Я уж не знаю, как там все произошло, только случилось совершенно необычное. Каменюка со Злыднем сразу без особого труда нашли на поверхности кусок колючей проволоки, клок шерсти и пучок конского волоса, показали все это Росомахе и заверили, что там, на самом дне, штабелями лежат микроскопы, холодильники, рулоны с колючей и неколючей проволокой и другие материалы.
— Туда бы Сысоечкина, — улыбнулся не без издевки Шаров. — Он бы не одну тетрадочку исписал.
И когда Шаров и Каменюка наотрез отказались спускаться на дно могучей свалки, Росомаха сам направился к обрыву.
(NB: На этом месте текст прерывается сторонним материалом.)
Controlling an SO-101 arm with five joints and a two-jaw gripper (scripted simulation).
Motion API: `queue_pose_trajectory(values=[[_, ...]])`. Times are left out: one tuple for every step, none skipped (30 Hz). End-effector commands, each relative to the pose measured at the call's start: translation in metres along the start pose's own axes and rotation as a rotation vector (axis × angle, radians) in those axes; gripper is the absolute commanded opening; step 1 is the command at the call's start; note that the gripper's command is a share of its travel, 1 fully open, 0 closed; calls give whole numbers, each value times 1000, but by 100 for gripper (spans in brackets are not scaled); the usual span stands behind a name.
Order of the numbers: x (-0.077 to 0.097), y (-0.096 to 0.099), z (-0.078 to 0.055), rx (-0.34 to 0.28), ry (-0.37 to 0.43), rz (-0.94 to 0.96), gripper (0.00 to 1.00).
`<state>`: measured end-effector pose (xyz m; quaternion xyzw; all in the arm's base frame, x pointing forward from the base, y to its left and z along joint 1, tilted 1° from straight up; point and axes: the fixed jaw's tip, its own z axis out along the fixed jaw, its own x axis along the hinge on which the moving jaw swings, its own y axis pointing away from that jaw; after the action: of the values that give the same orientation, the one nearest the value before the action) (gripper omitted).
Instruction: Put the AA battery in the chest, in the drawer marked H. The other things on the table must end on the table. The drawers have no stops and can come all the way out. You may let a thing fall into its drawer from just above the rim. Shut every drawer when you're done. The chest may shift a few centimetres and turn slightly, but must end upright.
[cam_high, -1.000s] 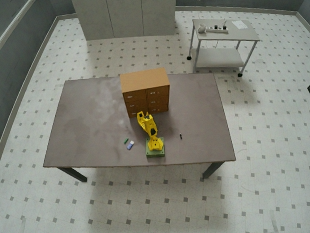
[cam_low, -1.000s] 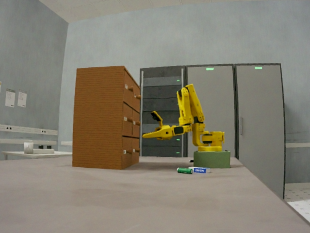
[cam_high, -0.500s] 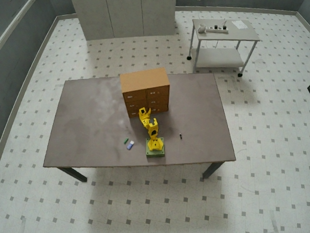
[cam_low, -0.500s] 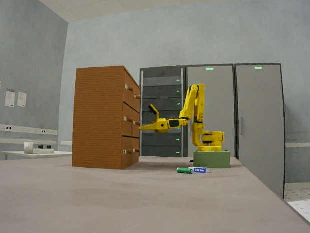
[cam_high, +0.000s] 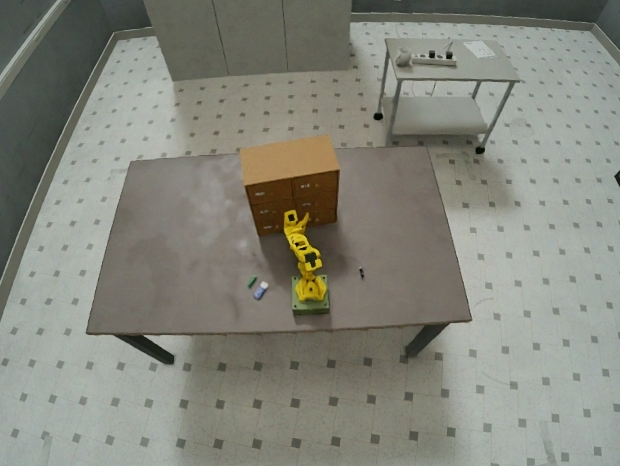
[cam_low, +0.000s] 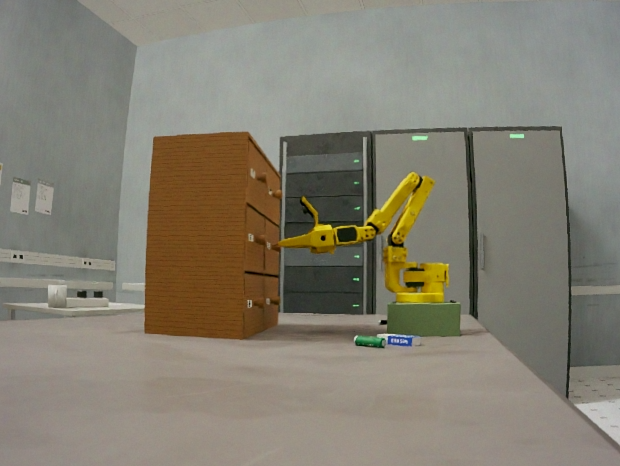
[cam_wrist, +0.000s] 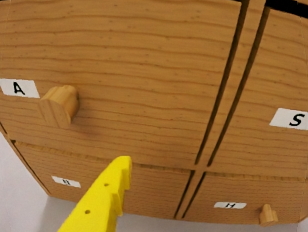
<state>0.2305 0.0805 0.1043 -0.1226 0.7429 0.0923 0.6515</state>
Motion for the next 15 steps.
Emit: queue_pose_trajectory(values=[[-4, -8, -5, 34, 24, 14, 50], [-6, -10, -6, 42, 23, 15, 50], [-7, -12, -7, 51, 22, 16, 50], [-9, -15, -8, 59, 20, 17, 50], [-10, -17, -9, 68, 19, 18, 50], [-12, -19, -10, 76, 18, 19, 50], [-13, -20, -12, 85, 16, 21, 50], [-14, -22, -13, 93, 15, 22, 50], [-15, -24, -14, 102, 14, 23, 50], [-17, -26, -15, 111, 12, 24, 50], [-18, -28, -17, 119, 11, 25, 50], [-18, -28, -17, 119, 11, 25, 50], [-18, -28, -17, 119, 11, 25, 50], [-24, -30, -18, 128, -23, 24, 50], [-23, -32, -18, 137, -20, 25, 50]])
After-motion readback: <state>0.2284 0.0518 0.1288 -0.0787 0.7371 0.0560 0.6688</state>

Но только стоило сделать шаг начфину, как он мгновенно провалился в какую-то пушистую мягкость, так что из черноты виднелись только руки. Этой пушистостью была самая обыкновенная, тоже, разумеется, незаприходованная, печная сажа. Росомахе не дали окончить свой жизненный путь: Злыдень поддел начфина кошками, с которыми никогда не расставался, и стал тащить. То, что было головой, а именно, огромная тыква с прорезями, вылезло из черноты. Впервые присутствующие увидели белизну глазниц начфина, от испуга они расширились и на фоне густой дегтевой тьмы выглядели экзотически. Какие уж тут фантомасы! Начфин Росомаха был похож на всех дьяволов разом, и зубы его блистали устрашающе.
Преждевременно ликовала душа Каменюки, потому что Росомаха, приметив скрытый смех окружающих, разозлился, отчего решимости поприбавилось, а потому и настоял продолжить осмотр.
В то время когда в ходе обследования было установлено, что свалки являются важнейшим источником новосветского изобилия, Белль-Ланкастерский с инспектором Марафоно-вой приступили к осмотру всего, что касалось воспитательной части.
Конечно же в первую очередь бралась во внимание материальная сторона дела. Поэтому все началось с решительного и бескомпромиссного опечатывания, засургучивания, закрытия и замыкания всего того, что могло быть оценено в рублях и копейках.
Так как работы было много, то инспекторы подключили дополнительных лиц из других бухгалтерий. Эти лица получили общую инструкцию от Росомахи: оприходовать все до мелочей. А поэтому пересчитывались куры и гуси, урожай на опытных участках и участочках, напильники и плоскогубцы, модели и наглядные пособия, картины и рисуночки, тетради и карандаши, книжки и журналы. На все эти дела я не обращал внимания до тех пор, пока однажды Сашко не прибежал ко мне с новостью:
— Достоевского оприходовали!
— Это же мой личный Достоевский, его нельзя оприходовать!
— А вони кажуть: все приходовать! Один спрашивает: «Братьев Карамазовых по отдельности писать или всех оптом?» — а другой пытае: «Сколько их всего?» — «Трое!» — «Пиши по отдельности, Росомаха требует ничего не смешивать».